An analysis of 34 apps on the Android operating system — apps with user bases ranging from 10 million to 500 million — found that 23 of those applications sent data to Facebook the moment a user opened them, even if the user didn’t have Facebook on the phone. The apps include Duolingo, Indeed and (until the publication of the report) Skyscanner.
Credit card companies have been offering generous reward packages for users of their flagship cards, about $22.6 billion in 2016 up from $10.6 billion in 2010. Don’t get me wrong, the House comes out in the black on this one: Americans owe a trillion dollars in credit card debt, or roughly 9.4 billion “Ninja Fortnite Kills” worth of dollars.
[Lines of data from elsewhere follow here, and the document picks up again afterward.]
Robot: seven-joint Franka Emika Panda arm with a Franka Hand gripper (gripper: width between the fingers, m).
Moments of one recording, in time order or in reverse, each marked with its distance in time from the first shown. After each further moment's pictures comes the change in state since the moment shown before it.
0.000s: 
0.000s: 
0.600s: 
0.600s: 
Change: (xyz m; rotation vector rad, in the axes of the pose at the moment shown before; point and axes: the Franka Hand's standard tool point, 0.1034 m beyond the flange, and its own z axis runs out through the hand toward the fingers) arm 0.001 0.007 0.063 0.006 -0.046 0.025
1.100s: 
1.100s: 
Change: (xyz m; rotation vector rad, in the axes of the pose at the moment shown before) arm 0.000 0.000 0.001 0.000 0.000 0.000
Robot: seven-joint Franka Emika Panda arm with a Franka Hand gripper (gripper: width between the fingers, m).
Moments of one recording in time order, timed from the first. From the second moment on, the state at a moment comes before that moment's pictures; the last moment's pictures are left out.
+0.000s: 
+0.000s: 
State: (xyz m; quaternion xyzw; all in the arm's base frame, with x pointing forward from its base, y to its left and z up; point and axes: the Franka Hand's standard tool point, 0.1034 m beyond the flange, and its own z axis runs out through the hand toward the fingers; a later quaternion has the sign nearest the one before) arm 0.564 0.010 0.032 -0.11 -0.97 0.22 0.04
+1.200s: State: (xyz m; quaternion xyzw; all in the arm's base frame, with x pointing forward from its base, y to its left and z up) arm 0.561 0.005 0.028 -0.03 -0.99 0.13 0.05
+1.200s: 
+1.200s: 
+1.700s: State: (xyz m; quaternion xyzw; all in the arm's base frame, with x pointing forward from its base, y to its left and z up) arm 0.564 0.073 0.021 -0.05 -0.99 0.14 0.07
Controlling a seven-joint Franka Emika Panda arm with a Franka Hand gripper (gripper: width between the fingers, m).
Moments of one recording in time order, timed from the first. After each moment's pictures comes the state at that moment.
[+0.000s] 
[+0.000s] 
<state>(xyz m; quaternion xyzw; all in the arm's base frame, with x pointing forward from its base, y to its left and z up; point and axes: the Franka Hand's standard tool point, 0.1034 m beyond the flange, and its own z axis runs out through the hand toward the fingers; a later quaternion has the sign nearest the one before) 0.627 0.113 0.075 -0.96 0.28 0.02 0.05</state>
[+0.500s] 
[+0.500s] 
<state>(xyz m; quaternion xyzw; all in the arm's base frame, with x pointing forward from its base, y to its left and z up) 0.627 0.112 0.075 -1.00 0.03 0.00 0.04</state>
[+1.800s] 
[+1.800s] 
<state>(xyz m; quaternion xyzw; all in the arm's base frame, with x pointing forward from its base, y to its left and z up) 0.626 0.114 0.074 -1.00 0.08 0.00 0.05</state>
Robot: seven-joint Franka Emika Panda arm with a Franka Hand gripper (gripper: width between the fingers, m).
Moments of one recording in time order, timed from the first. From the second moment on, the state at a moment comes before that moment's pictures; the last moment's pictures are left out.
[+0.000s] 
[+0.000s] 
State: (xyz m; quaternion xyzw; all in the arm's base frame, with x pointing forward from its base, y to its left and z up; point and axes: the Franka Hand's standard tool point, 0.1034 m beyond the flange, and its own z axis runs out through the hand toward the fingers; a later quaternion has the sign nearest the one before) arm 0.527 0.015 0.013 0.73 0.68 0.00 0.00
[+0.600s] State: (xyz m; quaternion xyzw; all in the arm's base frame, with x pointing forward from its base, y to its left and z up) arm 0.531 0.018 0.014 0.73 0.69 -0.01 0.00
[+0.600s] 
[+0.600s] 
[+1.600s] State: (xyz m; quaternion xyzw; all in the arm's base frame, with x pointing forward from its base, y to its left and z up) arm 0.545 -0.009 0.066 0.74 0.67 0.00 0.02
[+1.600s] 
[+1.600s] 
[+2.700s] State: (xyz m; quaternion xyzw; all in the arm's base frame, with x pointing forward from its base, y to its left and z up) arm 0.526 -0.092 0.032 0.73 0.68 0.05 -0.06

Credit card companies are feeling the squeeze though: Amex spent $9.2 billion on rewards, but even that’s beaten out by top spender Chase, where rewards spending grew 123 percent since 2010. Banks get about 14 percent of their revenue from credit cards.
Every year, visitors to Yosemite generate 2,200 tons of garbage. There were an average of 118,889 December visitors to the national park from 2001 to 2016, and January sees an average of 108,026 visitors. Now, due to a government shutdown, nobody is being paid to remove that garbage nor is anyone maintaining the bathrooms. Given those rates of waste generation and park visitation, that means an estimated 26.9 tons of garbage is accumulating in Yosemite 12 days into the shutdown.
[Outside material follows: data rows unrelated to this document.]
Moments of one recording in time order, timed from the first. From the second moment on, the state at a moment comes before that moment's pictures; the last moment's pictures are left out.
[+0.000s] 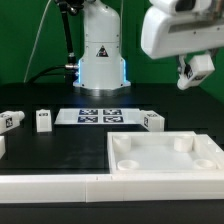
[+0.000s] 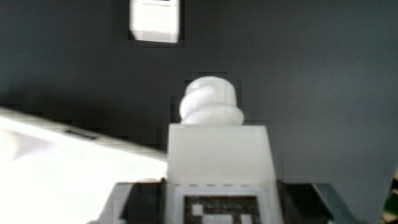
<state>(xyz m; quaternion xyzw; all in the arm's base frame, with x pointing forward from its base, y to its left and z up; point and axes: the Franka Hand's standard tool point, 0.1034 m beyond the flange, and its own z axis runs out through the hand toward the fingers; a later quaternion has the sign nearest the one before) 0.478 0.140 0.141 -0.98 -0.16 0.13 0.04</state>
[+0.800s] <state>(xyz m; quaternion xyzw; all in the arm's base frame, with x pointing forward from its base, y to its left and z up) 0.541 0.129 0.114 -0.98 -0.15 -0.15 0.05</state>
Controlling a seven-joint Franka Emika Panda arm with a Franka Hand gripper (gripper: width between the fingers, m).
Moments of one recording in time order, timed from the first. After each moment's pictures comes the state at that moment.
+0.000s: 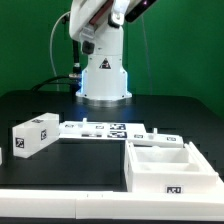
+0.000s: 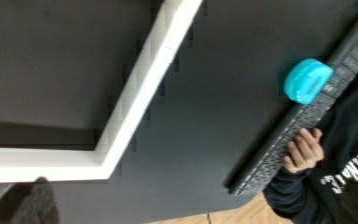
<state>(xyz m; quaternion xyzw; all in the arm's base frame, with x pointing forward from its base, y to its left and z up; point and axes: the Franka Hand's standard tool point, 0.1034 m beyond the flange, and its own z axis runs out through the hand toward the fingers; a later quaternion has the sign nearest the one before) 0.546 -0.030 0.241 -0.79 0.51 -0.29 0.15</state>
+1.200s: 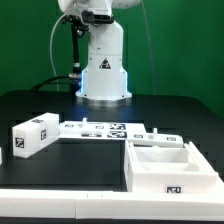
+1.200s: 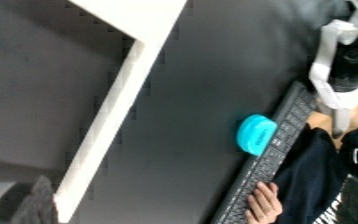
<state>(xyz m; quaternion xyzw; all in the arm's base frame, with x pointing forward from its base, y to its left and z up) 0.539 -0.040 0.283 -0.82 0.47 -0.20 0.25</state>
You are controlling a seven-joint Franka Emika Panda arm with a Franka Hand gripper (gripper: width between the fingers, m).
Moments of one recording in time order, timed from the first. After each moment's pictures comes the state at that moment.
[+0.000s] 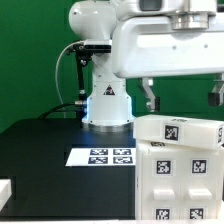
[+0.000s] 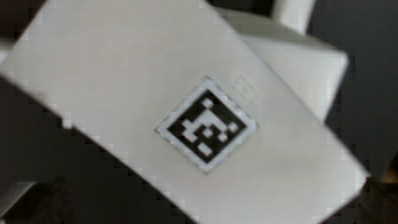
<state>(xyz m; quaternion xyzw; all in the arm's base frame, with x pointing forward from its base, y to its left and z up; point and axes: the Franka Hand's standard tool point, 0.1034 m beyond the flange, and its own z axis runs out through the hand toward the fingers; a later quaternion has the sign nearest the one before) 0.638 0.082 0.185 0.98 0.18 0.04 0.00</state>
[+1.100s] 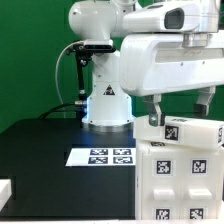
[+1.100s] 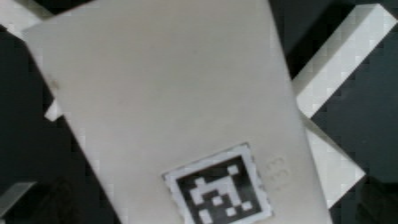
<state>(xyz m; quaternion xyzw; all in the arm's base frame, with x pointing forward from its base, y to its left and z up) 0.633 0.080 0.168 0.95 0.31 0.01 0.01</state>
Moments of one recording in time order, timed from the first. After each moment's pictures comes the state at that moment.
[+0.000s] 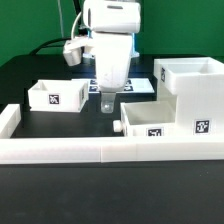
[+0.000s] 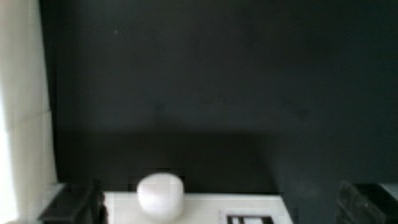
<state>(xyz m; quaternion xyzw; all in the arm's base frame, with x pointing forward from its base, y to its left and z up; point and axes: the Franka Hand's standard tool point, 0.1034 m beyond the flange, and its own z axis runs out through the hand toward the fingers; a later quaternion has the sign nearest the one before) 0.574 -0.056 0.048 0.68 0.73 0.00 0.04</state>
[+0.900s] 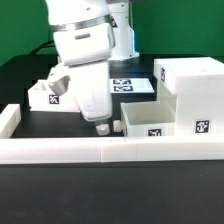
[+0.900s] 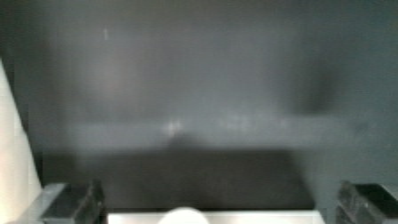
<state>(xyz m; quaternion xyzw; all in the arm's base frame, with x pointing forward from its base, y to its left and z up) 0.585 -0.043 0.022 0.69 0.72 0.06 -0.06</state>
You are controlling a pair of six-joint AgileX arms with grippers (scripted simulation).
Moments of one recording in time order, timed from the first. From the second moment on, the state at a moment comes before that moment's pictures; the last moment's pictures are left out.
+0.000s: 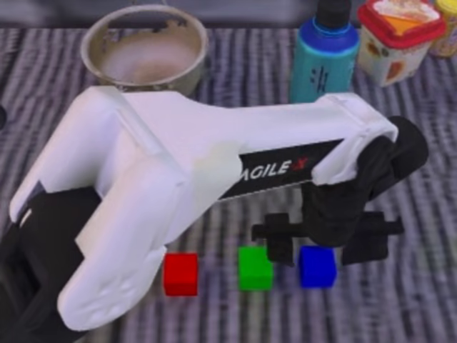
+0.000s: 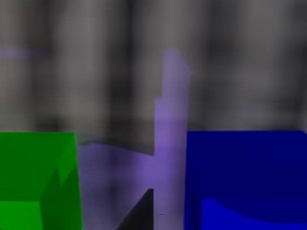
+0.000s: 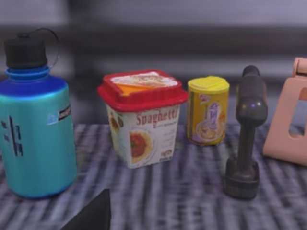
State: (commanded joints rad) left arm -0.99 2.36 1.89 -1.08 -0.02 -0.99; right arm 0.01 0.00 0.00 0.00 0.00 0.00
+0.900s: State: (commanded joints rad) left arm -0.99 2.34 2.02 -1.24 -0.02 -0.99; right arm 0.01 0.00 0.00 0.00 0.00 0.00
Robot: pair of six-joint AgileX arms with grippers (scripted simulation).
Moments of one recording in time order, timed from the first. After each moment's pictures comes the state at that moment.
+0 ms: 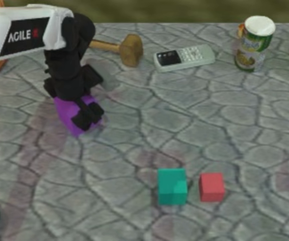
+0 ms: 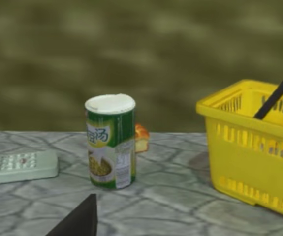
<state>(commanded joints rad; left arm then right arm) -0.30 2.38 1.79 -0.98 0.00 0.62 0.01 0.00 0.00 0.00 0.00 0.00</state>
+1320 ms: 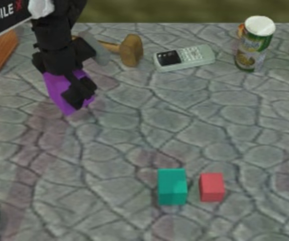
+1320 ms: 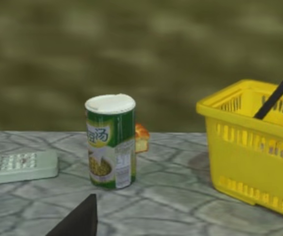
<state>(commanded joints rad) -0.29 2.30 1.95 -1.21 0.01 0.62 0.01 0.00 0.00 0.00 0.00 0.00</state>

Interested in award season coverage? Check out the Numlock Award Supplement, where each weekend I take a mathy look at predicting the Academy Award race along with Michael Domanico of the podcast Not Her Again. So far I’ve written about the seismic shift in Academy voter base and the predictive power of critics awards. Check it out!
For-Profit College Debt
Career Education Corporation is the nondescript firm behind two for-profit colleges, Colorado Technical University and American InterContinental University, where 90 percent of students are enrolled online. They once operated several other chains including Sanford-Brown College and Le Cordon Bleu, but after years of enrollment declines the company closed or sold most of its schools. Thursday, the firm agreed to a settlement with 48 states and the District of Columbia to erase $493 million in debt owed by 179,000 borrowers to resolve allegations that it lied about job placement statistics and lied to students to get them to enroll.
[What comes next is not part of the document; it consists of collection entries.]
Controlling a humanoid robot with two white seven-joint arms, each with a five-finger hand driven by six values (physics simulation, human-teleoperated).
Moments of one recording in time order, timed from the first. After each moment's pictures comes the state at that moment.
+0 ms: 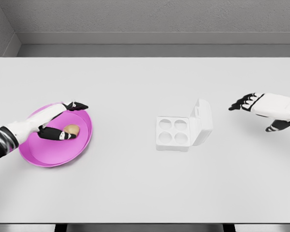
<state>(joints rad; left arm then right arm) -0.06 0.57 -0.09 -1.74 -0.18 -0.05 -0.61 -0.45 -1.02 0.53 -1.45 0.39 -0.61 0.47</state>
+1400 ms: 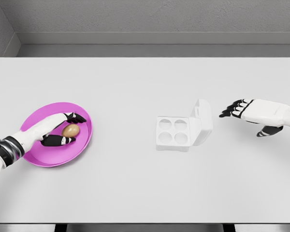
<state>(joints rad) -0.01 0.49 -0.04 -1.73 -0.35 -0.05 -0.61 -0.44 -1.00 0.55 -1.49 0.41 -0.61 0.47</state>
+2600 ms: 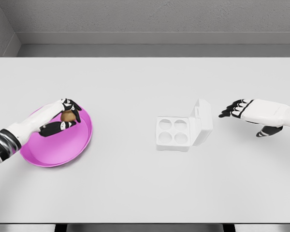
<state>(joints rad) -0.03 0.46 0.00 -1.80 -0.34 -0.06 -0.61 -0.44 -1.00 0.55 -1.49 0.41 -0.61 0.46</state>
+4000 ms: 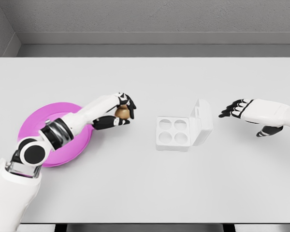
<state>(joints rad) -0.19 0.27 -0.24 -1.80 -0.37 -0.09 -0.61 -0.44 -1.01 0.55 -1.50 0.40 -0.61 0.46</state>
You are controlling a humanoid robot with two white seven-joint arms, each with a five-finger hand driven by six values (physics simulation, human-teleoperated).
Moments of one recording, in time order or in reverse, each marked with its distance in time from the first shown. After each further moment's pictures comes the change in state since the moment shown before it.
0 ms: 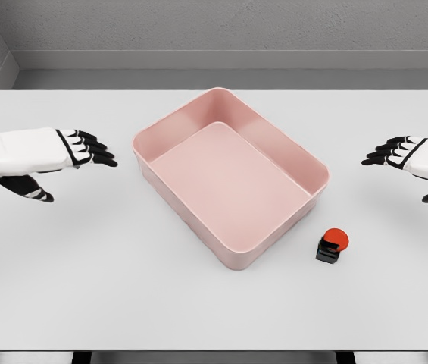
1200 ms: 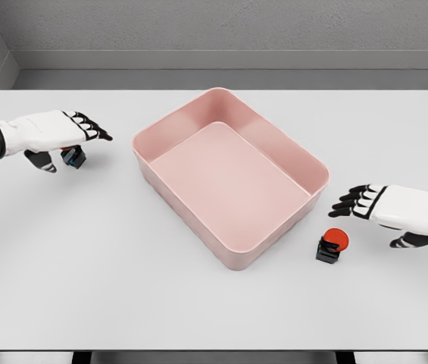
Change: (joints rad) left arm -0.121 -0.269 -0.050 0.277 -0.493 0.150 0.000; right arm 0.164 0.011 0.004 -0.153 0.000 0.000 -0.004
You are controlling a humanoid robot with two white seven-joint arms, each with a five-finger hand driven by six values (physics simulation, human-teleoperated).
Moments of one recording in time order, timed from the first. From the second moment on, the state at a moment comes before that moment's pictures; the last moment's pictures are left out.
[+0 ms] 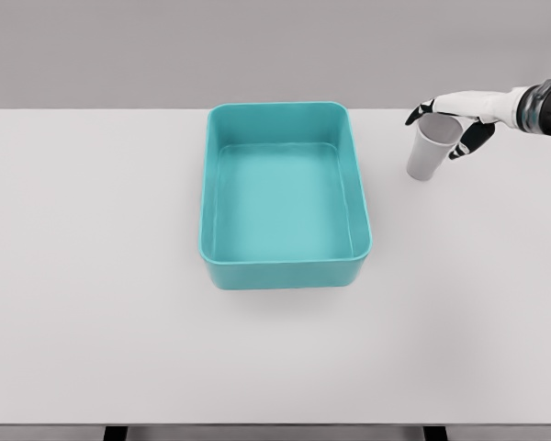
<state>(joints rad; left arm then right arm) 0.00 0.00 -0.06 -0.03 0.07 0.03 -0.03 -1.07 -0.70 0.99 -1.00 0.18 -0.22 0.61</state>
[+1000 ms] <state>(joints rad) 0.00 0.00 -0.06 -0.03 0.07 0.03 -0.03 -1.09 -0.80 0.98 -1.17 0.17 -0.22 0.61</state>
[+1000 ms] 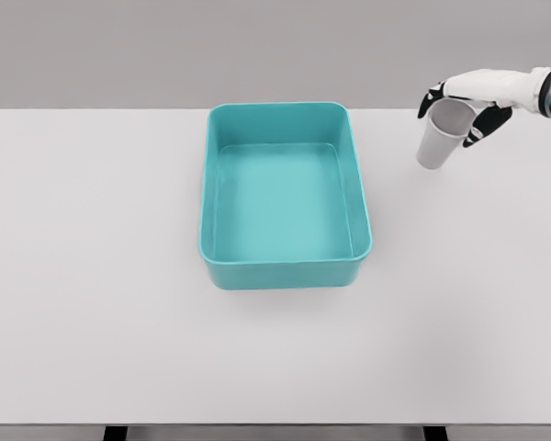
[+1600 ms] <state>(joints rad) 0.00 0.00 -0.06 -0.03 0.07 0.03 -0.03 -1.12 -0.87 0.97 -1.34 0.10 -0.21 0.61</state>
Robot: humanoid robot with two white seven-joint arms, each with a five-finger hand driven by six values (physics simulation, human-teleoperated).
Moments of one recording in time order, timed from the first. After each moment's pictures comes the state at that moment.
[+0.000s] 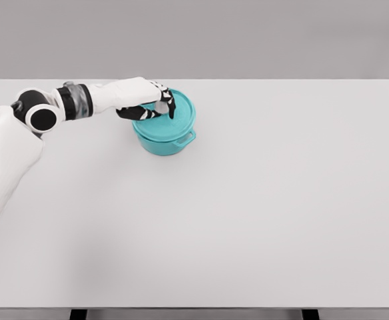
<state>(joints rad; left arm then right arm) -0.82 0.36 -0.53 -1.06 -0.50 -0.61 -0.61 0.01 0.00 -0.30 0.05 0.25 -0.01 0.09</state>
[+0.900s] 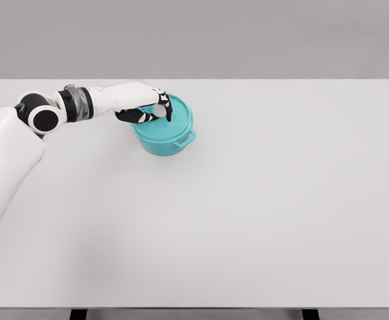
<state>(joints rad) -0.83 0.35 -0.53 -0.98 -0.51 -0.61 -0.61 0.01 0.00 -0.30 0.05 0.25 -0.01 0.09</state>
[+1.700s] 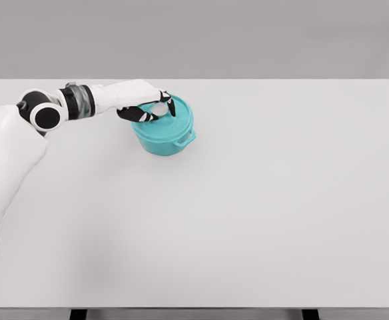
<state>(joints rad) -0.85 0.33 -0.53 -0.96 -0.51 -0.61 -0.61 0.01 0.00 -0.30 0.05 0.25 -0.01 0.09</state>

Double Irish, Dutch Sandwich
Google thought that the 19.9 billion euros (billion with an “b”) that it had would be much better off in Bermuda than they were in the European Union, and squirreled them off of the continent through a Dutch shell company in 2017. That figure is 4 billion euros (billion with an “b”) more than they offshored in 2016. As a result of such innovative accounting, they manage to pay about a quarter of the average tax rate in overseas markets. Sending the dough on a lovely tour through Ireland and Dutch firms to a relaxing home in Bermuda allows it to avoid paying U.S. income taxes and European withholding taxes. Google paid the Netherlands 3.4 million euros (million with an “m”) in taxes in 2017 on a gross profit of 13.6 million euros (million with an “m”). There will almost certainly be no negative consequences for this somehow perfectly legal action.
So We’re Getting More Pokemon Right?
Niantic, the company that makes the augmented reality mobile hit Pokemon Go, has raised $190,552,365 in a new round of capital investment that would value the company at $3.9 billion. The game was released to great effect in 2016, when it was estimated to have booked $2.01 billion in revenue, but while the initial outpouring of play at the prospect of becoming an actual Pokemon trainer has cooled, the game’s still making a fortune. Analysts estimate it made $795 million globally in 2018, which is up 35 percent from 2017, with players spending roughly $2 million per day, or 18,992 “Ninja Fortnite Kills.”